# Please stop saying "recycle carton box"



## bala (Feb 14, 2010)

I saw many soap maker web site are showing they use used material.

Most carton box (corrugated  paper) material is 90~95% recycle paper and 5% virgin pupl.

In industry paper company, they produce carton by this formula since 25 years ago.

Please stop saying "recycle box", your carton box, it is recycle from very very beginning.


----------



## carebear (Feb 14, 2010)

I'm not sure I get your meaning.

If you say the boxes ARE made of recycled materials (95% according to what you wrote) then are they not made of recycled materials?


----------



## Zenobiah (Feb 14, 2010)

I think he or she is saying that all cardboard boxes are made of recycled materials. I think.


----------



## bala (Feb 14, 2010)

Caton box material = 90~95% recycle paper to be pupl + 10~5%   virgin pupl..

Let me say by this way, look around, paper  and carton in everywhere.
Do you really believe all of those products are made from  virgin pupl?
If so, how many tree ( log) shall supply your waste?

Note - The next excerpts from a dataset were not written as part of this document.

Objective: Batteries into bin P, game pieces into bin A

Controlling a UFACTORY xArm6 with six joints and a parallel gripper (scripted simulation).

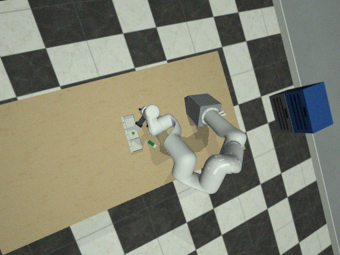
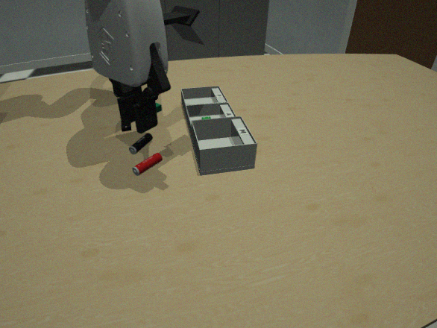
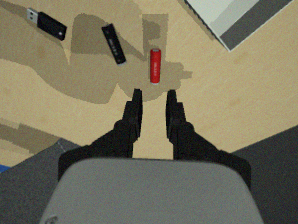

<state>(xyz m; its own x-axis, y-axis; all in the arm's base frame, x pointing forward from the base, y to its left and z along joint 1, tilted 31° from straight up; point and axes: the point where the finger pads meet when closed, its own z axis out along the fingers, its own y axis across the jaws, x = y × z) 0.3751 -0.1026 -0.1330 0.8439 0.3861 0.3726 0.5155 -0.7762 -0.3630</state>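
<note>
Now: the red battery 90 mm below my hand. From my hand the other things lie so: bin 130 mm ahead, 80 mm to the left, 70 mm below; black battery 60 mm to the left, 90 mm below; green die 120 mm ahead, 80 mm to the left, 80 mm below.
</note>
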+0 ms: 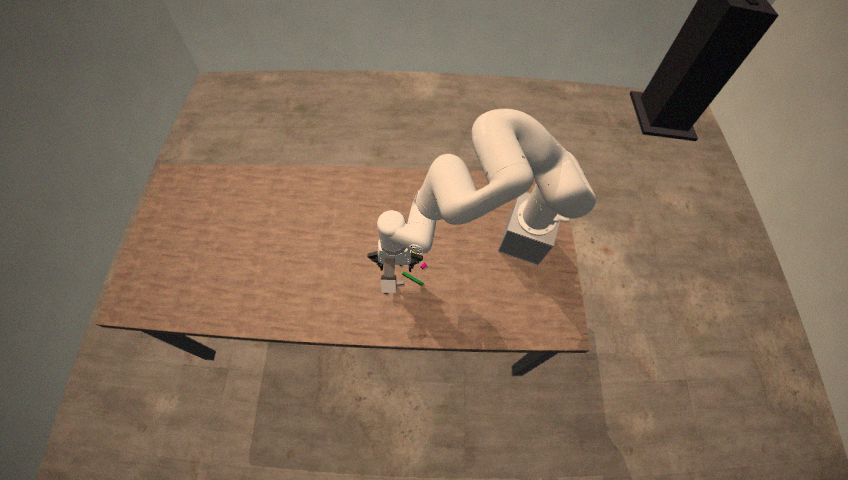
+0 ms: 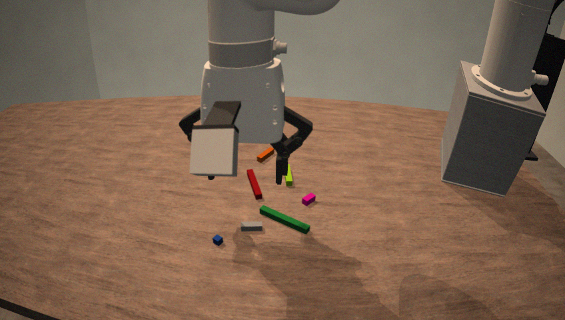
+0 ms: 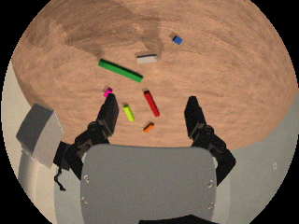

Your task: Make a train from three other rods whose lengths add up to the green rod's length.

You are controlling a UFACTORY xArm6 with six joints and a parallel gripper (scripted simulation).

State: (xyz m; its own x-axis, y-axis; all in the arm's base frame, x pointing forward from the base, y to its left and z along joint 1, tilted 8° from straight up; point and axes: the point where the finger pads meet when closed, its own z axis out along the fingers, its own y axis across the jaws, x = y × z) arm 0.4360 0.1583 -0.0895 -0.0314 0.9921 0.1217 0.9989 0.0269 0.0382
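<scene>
Right now my hand is 3 cm short of the small blue rod, 6 cm to the right of it and 8 cm above it. Also, from my hand: red rod (7 cm to the right, 8 cm below); grey rod (1 cm behind, 3 cm to the left, 8 cm below); green rod (5 cm behind, 1 cm to the left, 8 cm below).
</scene>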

Most of carton boxes are made by recycle paper.  Otherwise, carton box won't  be  so cheap.


----------



## heyjude (Feb 14, 2010)

Can't say I've really noticed that being a problem, but I'm sure that those who use that terminology do so to appear more green.


----------



## mandolyn (Feb 23, 2010)

bala said:
			
		

> Caton box material = 90~95% recycle paper to be pupl + 10~5%   virgin pupl..
> 
> Let me say by this way, look around, paper  and carton in everywhere.
> Do you really believe all of those products are made from  virgin pupl?
> ...



Not everyone knows that, so calling them recycled is just offering up more info for those who don't know. I don't see a problem with that.


----------



## madpiano (Mar 13, 2010)

Bala, I know what you mean. I saw a brilliant documentary on Nat Geo the other day and it showed that Carton is the ultimate packaging material as it can be recycled over and over again (with the addition of 5% pulp), is lightweight, sturdy and protects the contents. They actually said that they find it sad that the recycling factor of cardboard is not mentioned more often, lol. So, you can't please everyone


----------



## DopeSoap (Mar 19, 2010)

recycle carton box


----------



## IanT (Mar 19, 2010)

lol


----------